AIM OF THE EXERCISE: Quote the entries below from the line with "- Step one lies" through the line with "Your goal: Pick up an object", both ends included, and only those lines.

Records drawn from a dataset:
------------
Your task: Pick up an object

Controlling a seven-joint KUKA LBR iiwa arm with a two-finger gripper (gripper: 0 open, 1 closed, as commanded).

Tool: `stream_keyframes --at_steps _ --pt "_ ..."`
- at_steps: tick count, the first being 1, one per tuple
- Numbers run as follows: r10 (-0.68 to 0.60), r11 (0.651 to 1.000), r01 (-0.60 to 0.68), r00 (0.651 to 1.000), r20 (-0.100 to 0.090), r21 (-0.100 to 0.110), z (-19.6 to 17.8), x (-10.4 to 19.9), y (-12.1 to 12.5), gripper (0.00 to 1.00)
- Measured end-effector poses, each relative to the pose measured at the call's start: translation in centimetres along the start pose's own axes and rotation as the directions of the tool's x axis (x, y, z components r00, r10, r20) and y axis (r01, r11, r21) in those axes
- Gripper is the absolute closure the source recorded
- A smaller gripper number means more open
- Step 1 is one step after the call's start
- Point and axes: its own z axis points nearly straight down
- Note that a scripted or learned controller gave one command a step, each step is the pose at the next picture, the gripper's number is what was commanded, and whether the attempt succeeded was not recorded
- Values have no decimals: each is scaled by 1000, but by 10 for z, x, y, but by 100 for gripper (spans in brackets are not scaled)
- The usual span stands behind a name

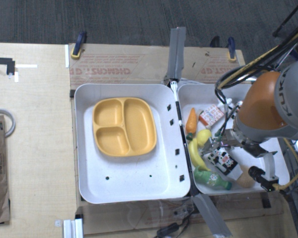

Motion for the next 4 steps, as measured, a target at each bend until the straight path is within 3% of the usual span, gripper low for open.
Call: stream_keyframes --at_steps 1,2,3,4 --pt "60 998 -60 998 0 0 0 -19 -41 0" --pt "62 998 -62 998 0 -2 -10 -20 -40 100" --pt "106 994 -106 994 2 1 -241 30 -34 100" --pt "250 968 -250 968 2 3 -175 75 -11 100"
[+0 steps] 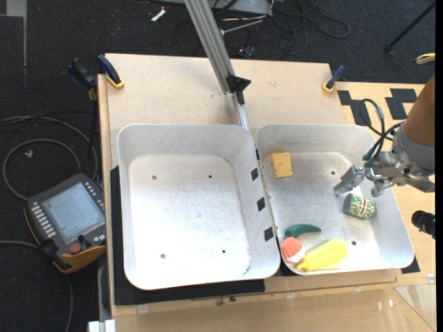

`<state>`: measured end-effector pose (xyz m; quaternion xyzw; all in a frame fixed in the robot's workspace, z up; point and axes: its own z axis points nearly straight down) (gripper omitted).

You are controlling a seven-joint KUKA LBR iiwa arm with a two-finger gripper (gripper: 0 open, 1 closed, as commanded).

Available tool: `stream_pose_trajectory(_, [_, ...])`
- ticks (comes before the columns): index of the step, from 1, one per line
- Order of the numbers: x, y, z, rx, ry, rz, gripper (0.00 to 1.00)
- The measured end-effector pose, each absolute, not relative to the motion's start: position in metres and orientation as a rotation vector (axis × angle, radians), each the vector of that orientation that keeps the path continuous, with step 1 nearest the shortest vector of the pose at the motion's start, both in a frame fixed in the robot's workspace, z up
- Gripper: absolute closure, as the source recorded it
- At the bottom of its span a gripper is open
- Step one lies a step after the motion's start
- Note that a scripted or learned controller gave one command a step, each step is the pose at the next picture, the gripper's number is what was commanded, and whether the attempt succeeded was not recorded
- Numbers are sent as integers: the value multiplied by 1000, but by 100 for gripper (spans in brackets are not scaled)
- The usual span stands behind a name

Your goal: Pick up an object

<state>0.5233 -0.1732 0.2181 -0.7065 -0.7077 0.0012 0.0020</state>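
Note:
The right bin point(387, 254) holds several small objects. A tan cheese-like block point(281, 164) lies near its back left. At the front left sit a green pepper-like piece point(302, 230), a red and white piece point(293, 250) and a yellow oblong piece point(323, 254). Toward the right wall a green and white can-like object point(360, 207) lies on its side. My gripper point(360, 185) hangs just above and behind that can, open, with one grey finger point(345, 182) pointing down-left. Nothing sits between its fingers.
The left bin point(131, 151) stands beside the right one, with a shared divider down the middle. A slanted metal pole point(211, 37) crosses the bench's back. A teach pendant point(66, 216) lies on the floor at the left.

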Motion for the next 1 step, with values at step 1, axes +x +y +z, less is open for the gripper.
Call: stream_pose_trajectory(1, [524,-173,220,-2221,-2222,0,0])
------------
RESULT:
- Step one lies a step after the motion's start
- Note that a scripted or learned controller gave one command a step, each step is the pose at the next picture, the gripper's number is what was commanded, and whether the attempt succeeded was not recorded
- Numbers are sent as integers: the value multiplied by 1000, but by 100 for gripper (spans in brackets are not scaled)
- The usual span stands behind a name

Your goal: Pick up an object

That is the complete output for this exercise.